Your data may be processed in countries outside the EEA. Where this occurs, we ensure adequate safeguards are in place, such as Standard Contractual Clauses (SCCs) approved by the European Commission, or the service provider's adherence to recognized data protection frameworks.

10. Your Clients' Data

When you use Chaseless to store your clients' contact information and send them invoices or reminders, you act as the data controller for your clients' data. Chaseless acts as a data processor on your behalf.

You are responsible for:

  • Having a lawful basis to store and process your clients' data
  • Informing your clients about how their data is processed
  • Responding to your clients' data subject requests

11. Children's Privacy

The Service is not intended for individuals under the age of 18. We do not knowingly collect personal data from children. If you believe a child has provided us with personal data, contact us and we will promptly delete it.
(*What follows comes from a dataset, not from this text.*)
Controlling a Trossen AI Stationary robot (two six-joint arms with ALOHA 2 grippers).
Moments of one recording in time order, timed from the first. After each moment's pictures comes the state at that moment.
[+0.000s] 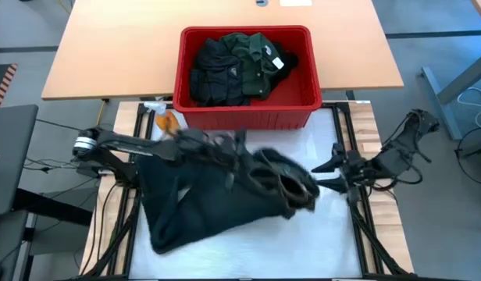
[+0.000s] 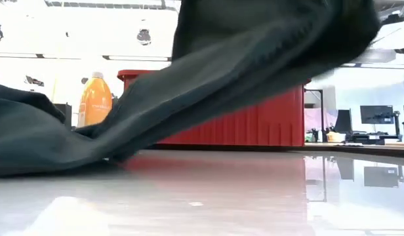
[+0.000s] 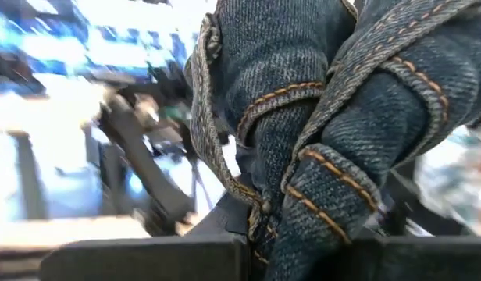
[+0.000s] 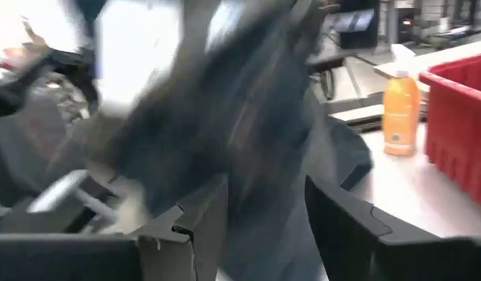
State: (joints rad) left arm -0.05 1.50 1.25 0.49 0.11 -0.09; right arm 0.74 0.65 0.81 -0.26 0.63 0.34
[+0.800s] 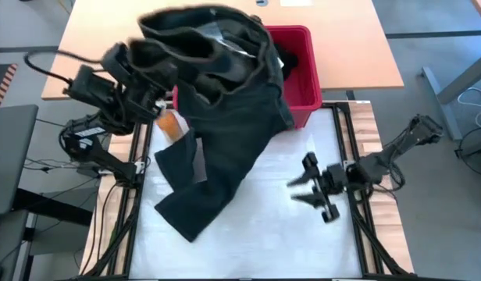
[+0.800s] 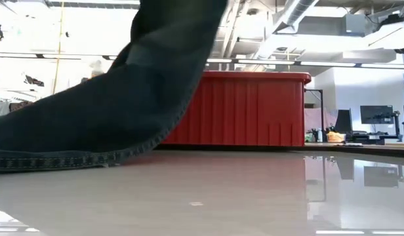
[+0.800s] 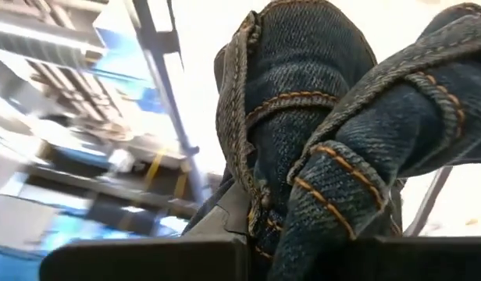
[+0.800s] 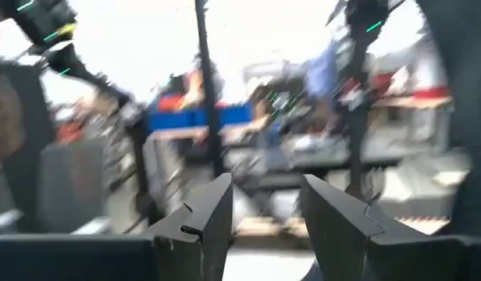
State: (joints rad) left arm -0.04 1.49 2.02 0.44 -0.16 -0.18; right arm 0.54 0.99 0.81 0.49 0.36 0.02
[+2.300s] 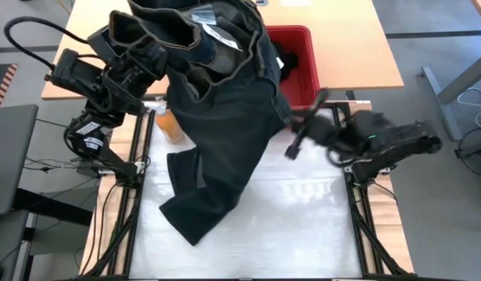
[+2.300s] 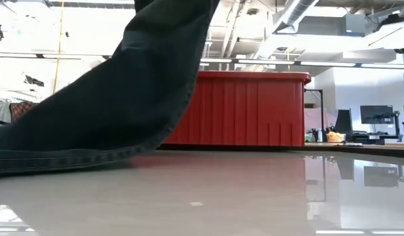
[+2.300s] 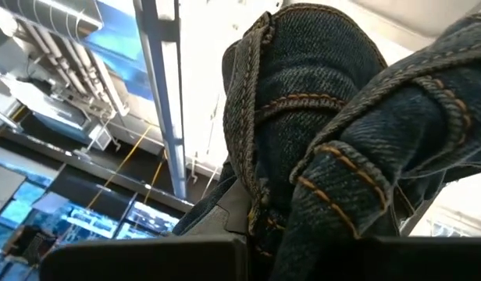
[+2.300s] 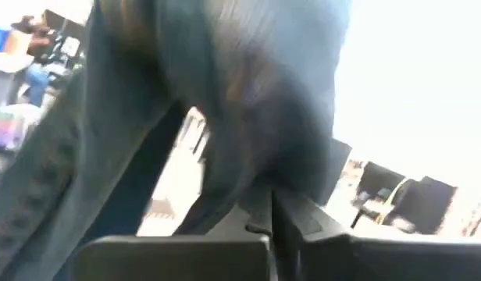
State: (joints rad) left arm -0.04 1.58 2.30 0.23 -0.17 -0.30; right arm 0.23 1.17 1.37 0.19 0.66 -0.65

12. Changes to This Policy

We may update this Privacy Policy from time to time. We will notify you of material changes via email or through the Service at least 30 days before they take effect. The "Last updated" date at the top of this page indicates the most recent revision.

13. Contact

For questions, concerns, or requests related to this Privacy Policy or your personal data, contact us at:

Email: privacy@chaseless.dev

You also have the right to lodge a complaint with a supervisory authority if you believe your data protection rights have been violated. In France, the supervisory authority is the CNIL (Commission Nationale de l'Informatique et des Libertés).